■ **Directions for this task**
With the pictures left out, copy the listing below exactly.

■ **Exercise data**
☆ ☆ ☆
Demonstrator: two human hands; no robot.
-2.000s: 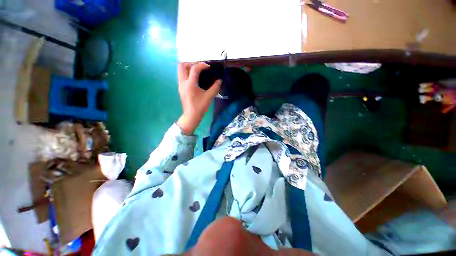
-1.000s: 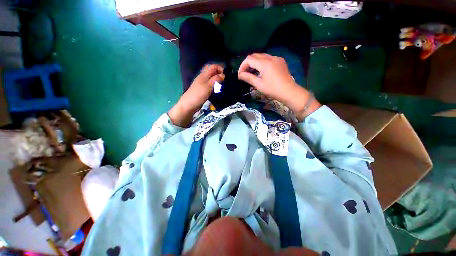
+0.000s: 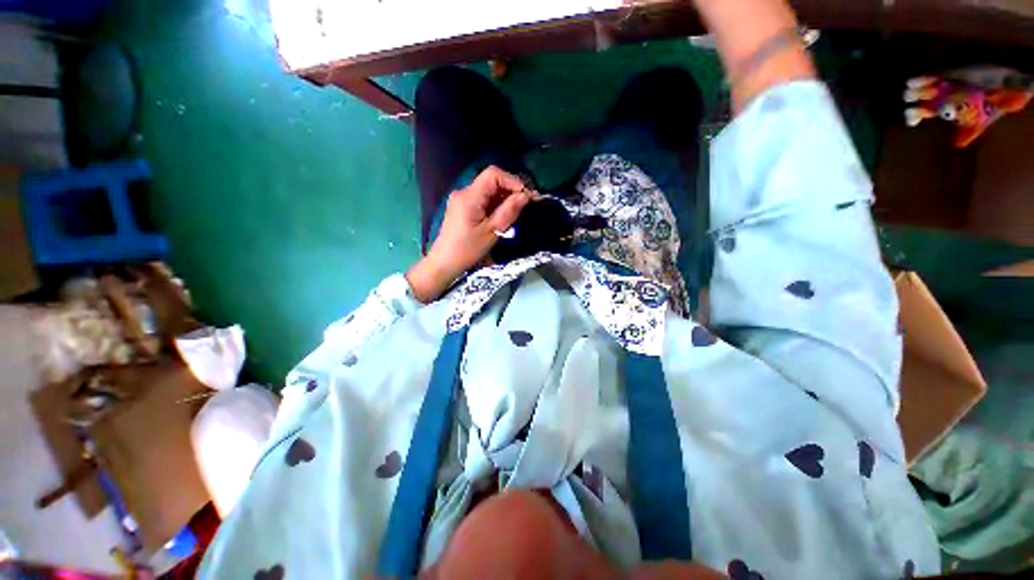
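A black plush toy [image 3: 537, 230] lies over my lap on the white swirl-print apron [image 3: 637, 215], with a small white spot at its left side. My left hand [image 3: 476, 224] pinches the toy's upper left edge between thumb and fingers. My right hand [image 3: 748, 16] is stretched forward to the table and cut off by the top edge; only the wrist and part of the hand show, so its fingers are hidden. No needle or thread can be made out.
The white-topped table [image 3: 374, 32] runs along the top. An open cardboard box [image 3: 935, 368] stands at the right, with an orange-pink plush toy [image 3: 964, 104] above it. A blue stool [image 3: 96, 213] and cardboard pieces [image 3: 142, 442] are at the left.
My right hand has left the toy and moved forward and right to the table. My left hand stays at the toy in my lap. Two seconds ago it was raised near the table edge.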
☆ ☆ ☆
■ **Expected answer**
Demonstrator: two human hands; no robot.
-2.000s: 
-1.000s: 
+0.000s: 
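A black plush toy [image 3: 537, 230] lies over my lap on the white swirl-print apron [image 3: 637, 215], with a small white spot at its left side. My left hand [image 3: 476, 224] pinches the toy's upper left edge between thumb and fingers. My right hand [image 3: 748, 16] is stretched forward to the table and cut off by the top edge; only the wrist and part of the hand show, so its fingers are hidden. No needle or thread can be made out.
The white-topped table [image 3: 374, 32] runs along the top. An open cardboard box [image 3: 935, 368] stands at the right, with an orange-pink plush toy [image 3: 964, 104] above it. A blue stool [image 3: 96, 213] and cardboard pieces [image 3: 142, 442] are at the left.
My right hand has left the toy and moved forward and right to the table. My left hand stays at the toy in my lap. Two seconds ago it was raised near the table edge.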

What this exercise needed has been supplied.